東京電力グループの会社ワットラインサービスで電気メーターの取り替え工事などに従事していた高野清さん(58)が、雇い止めの撤回を求めて10月7日、東京地方裁判所に提訴した。高野さんと労働組合(全労連・全国一般東京地方本部)は、契約上は個人請負になっているが、解雇や雇い止めを規制している労働契約法上の労働者だと主張しているのが特徴だ。
ワットラインサービスは、東電の送電事業を担う東電パワーグリットが出資する東光高岳の100%子会社である。高野さんは1995年から取り替え工事などに従事してきたが、今年3月に契約を打ち切られた。会社側は高野さんについて、スマートメーターを交換する工事のミスなどの反則点が規定の点数を超えたため、打ち切ったと説明している。
●後出し処分は不当
訴状によれば、裁判では(1)高野さんが労働契約法上の労働者に当たるか(2)その場合、雇い止めに合理性があるかどうか――が争点。労働者性の判断に当たっては、企業組織への組み入れの有無や、仕事を受けるかどうかなどの諾否の自由の有無、時間や場所の拘束の度合いといった基準が適用される。
この点で原告側は、高野さんが事業所の指揮監督下で働いていたと主張。一定の稼働日数や工事数のノルマが課せられ、服務規程まで定められていたことなどを挙げ「(認定が厳しい)労働基準法の労働者に限りなく近い働き方になっていた」という。
契約打ち切りについては、同社が新たな反則規定を定めたのは昨年6月であり、それを1月にさかのぼって適用し、処分するのはおかしいと批判している。
こうしたことから、原告側は高野さんが労働契約法上の労働者であり、契約打ち切りは合理性のない、不当な雇い止めになり違法と主張している。
裁判とは別に、高野さんが加入する全労連・全国一般東京地本と同一般合同労組は、ワットラインサービスがこの問題で団体交渉を拒否していることについて、東京都労働委員会に申し立てをしており、年内にも決定が出される予定だという。
〈解説〉問われる判断基準
今回の裁判では労働者性の有無が大きな争点だ。
労働法では、(1)労働基準法上の労働者(2)労働組合法上の労働者――という二つの概念がある。
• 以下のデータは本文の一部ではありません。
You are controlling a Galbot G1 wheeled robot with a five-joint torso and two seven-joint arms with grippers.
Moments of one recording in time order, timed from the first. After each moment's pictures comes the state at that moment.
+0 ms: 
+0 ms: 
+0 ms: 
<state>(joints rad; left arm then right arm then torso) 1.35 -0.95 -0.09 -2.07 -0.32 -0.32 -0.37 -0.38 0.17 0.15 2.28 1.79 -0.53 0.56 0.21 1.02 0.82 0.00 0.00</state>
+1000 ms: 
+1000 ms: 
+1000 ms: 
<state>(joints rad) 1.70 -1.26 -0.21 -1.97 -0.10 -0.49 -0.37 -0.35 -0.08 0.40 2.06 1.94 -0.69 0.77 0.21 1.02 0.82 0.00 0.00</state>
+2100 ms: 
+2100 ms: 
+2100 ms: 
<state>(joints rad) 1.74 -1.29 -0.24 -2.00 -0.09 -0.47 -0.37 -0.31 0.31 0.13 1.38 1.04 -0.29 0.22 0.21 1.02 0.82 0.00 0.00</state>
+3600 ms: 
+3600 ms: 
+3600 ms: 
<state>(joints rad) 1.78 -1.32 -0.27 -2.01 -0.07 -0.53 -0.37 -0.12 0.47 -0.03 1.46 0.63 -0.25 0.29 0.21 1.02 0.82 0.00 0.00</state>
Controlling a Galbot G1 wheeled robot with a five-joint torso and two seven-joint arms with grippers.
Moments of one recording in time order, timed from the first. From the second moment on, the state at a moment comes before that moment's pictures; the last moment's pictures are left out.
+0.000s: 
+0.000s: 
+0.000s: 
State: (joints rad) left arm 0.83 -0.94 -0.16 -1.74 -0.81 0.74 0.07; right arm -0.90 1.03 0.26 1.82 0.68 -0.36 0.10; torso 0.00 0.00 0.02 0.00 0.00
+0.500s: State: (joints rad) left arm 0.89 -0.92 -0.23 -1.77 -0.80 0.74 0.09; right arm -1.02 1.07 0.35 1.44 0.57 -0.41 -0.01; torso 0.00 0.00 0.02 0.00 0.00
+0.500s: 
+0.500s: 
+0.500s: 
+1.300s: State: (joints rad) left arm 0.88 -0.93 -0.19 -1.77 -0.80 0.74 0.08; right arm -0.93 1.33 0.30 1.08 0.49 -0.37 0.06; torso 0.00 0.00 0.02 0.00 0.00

一般に労基法上の労働者の方が基準が厳しく、認められにくいとされる。高野さんのケースは、労働契約法上の労働者に当たるかどうかを争うもので、裁判例は多くない。
原告側代理人の鷲見賢一郎弁護士によれば、労働契約法上の労働者を判断する場合、労基法上の労働者の判断基準を適用すべきとする学説が多いという。しかし、法違反に対して刑事罰を科す労基法の場合は厳密な判断基準が求められるとしても、民事法である労契法に労基法並みの厳密さを求める必要性は薄いとする学説も存在すると指摘。
原告側は「労基法上の労働者の基準に限りなく近い状態であれば、労契法による保護規定を適用すべきだろう」と訴えている。